PROBLEM TO WORK ON - As you work through the listing below, copy each line exactly and drop the images.
________________________
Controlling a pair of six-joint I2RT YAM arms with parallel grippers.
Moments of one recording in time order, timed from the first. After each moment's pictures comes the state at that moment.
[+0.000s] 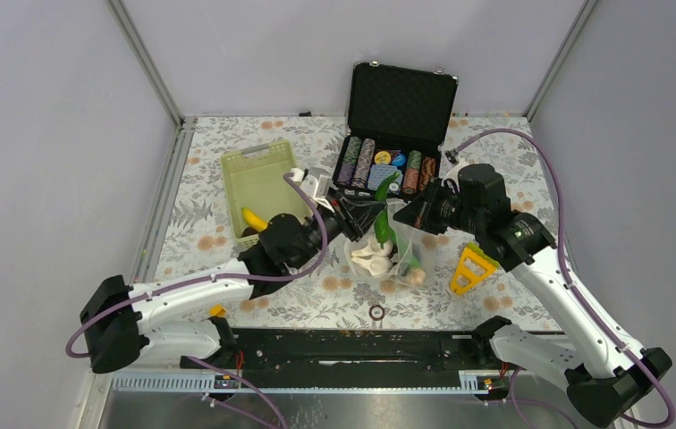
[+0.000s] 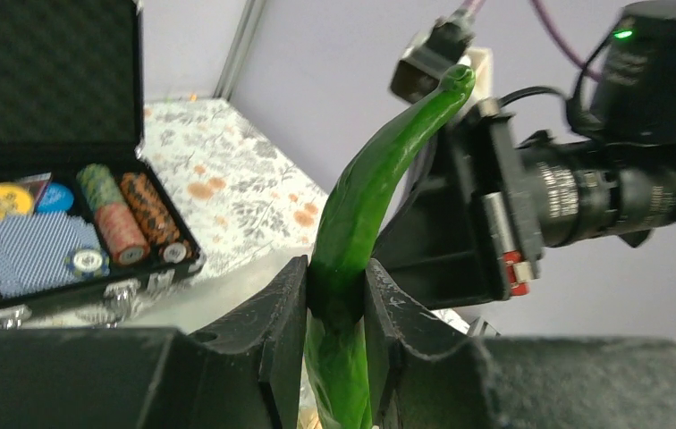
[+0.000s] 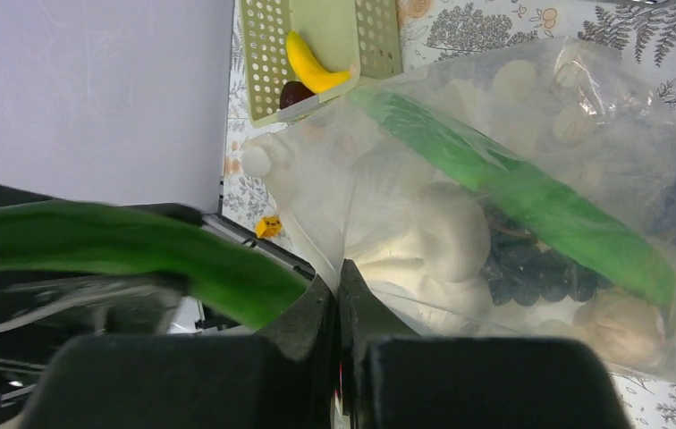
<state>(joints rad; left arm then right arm) -1.03 1.16 0.77 0.61 -0.14 -0.46 0.53 0.99 1.09 -0.65 -0.25 0.83</state>
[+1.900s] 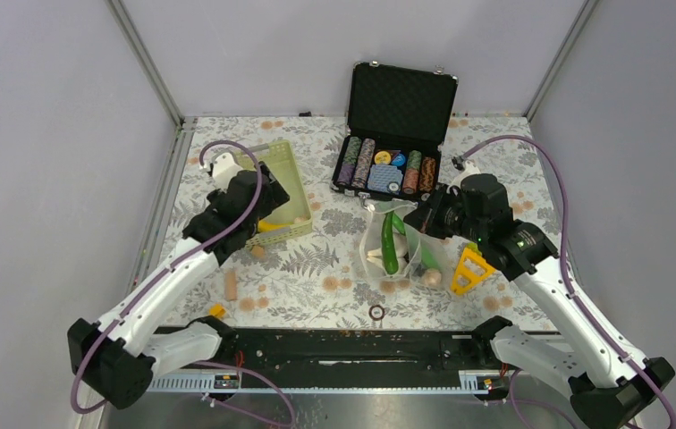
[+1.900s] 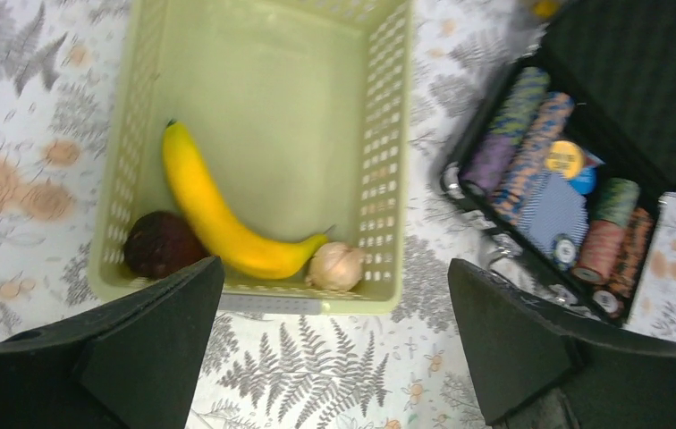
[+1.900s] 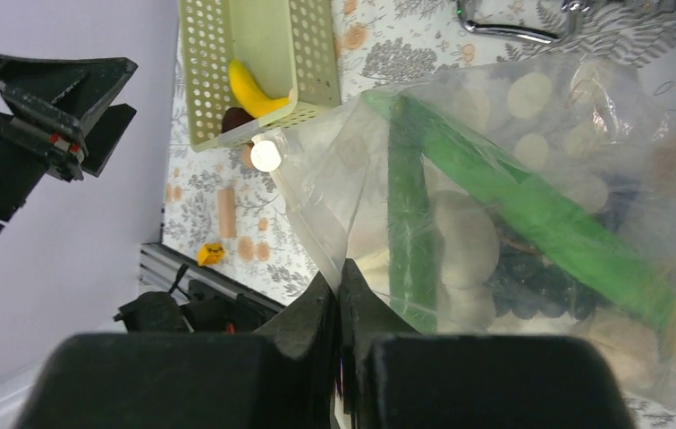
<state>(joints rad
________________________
EXERCISE RESPONSE -
Controlling a pair of six-joint I2RT YAM arms with parallel grippers.
Moments of one recording in time order, timed from the first. After each moment's pictures comes the state at that moment.
[+0.000s] 
[+0.000s] 
[+0.000s] 
<state>(joints rad; left arm then right arm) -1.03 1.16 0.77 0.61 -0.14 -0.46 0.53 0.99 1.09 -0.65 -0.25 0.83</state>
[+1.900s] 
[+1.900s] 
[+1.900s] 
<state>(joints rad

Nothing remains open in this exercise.